A systematic review on remote sensing of dryland ecological integrity: Improvement in the spatiotemporal monitoring of vegetation is required
Background
Drylands cover more than 41% of Earth’s land surface and face high degradation risks due to water scarcity and low productivity. Remote sensing can be used for large-scale monitoring of dryland vegetation loss through satellites such as Landsat and Sentinel, yet common vegetation indices, like Normalized Difference Vegetation Index (NDVI), struggle to separate non-photosynthetic vegetation from bare soil. As an alternative, the authors present ecological integrity as a holistic framework that integrates ecosystem quality, diversity, management, and resilience beyond simple degraded or non-degraded classifications. This article presents ecological integrity as a framework linking monitoring with adaptive management decisions.
Goals and Methods
This article presents a systematic review of remote sensing approaches used to assess ecological integrity in drylands. The authors applied the Preferred Reporting Items for Systematic Reviews and Meta-Analyses (PRISMA) guidelines to analyze 137 studies retrieved from major scientific databases and expert-guided searches. Metadata and methodological data were extracted to examine geographic distribution, monitor ecosystem attributes, sensors, and spatial and temporal analytical approaches. This review categorizes indicators into ecosystem quality, diversity, management, and resilience, and evaluates how vegetation monitoring techniques contribute to broader ecosystem assessment. Special attention is given to emerging methods such as vegetation fractional cover analysis and time series monitoring.
Conclusions and Takeaways
This review concludes that vegetation remains the dominant proxy for ecological integrity monitoring, but current methods require improvement to better represent ecosystem condition and management outcomes. Time series analysis and fractional cover approaches show promise; yet benchmarking and field validation remain limited. This study highlights knowledge gaps linking remote sensing indicators with ecosystem quality and management effectiveness.

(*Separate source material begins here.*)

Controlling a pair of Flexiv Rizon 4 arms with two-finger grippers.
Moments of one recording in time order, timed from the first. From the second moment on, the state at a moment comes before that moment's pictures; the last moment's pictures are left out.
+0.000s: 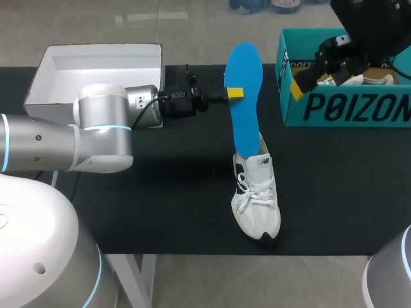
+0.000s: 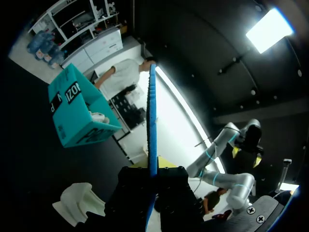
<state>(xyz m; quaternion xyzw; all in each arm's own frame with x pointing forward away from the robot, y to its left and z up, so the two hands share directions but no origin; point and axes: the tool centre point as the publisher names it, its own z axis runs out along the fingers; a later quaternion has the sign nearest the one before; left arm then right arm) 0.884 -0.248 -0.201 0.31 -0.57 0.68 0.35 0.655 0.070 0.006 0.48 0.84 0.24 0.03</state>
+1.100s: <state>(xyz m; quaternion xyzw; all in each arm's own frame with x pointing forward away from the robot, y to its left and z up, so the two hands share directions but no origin) 0.867 -0.254 -0.193 0.25 -0.61 0.69 0.31 0.659 0.064 0.010 0.49 0.84 0.23 0.02</state>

For practitioners, this study’s findings emphasize the need to integrate remote sensing with ecological frameworks and adaptive management strategies to achieve more reliable dryland monitoring and restoration planning.
Reference:
. A Systematic Review on Remote Sensing of Dryland Ecological Integrity: Improvement in the Spatiotemporal Monitoring of Vegetation Is Required. Remote Sensing. 2026;18(1):184. doi:10.3390/rs18010184.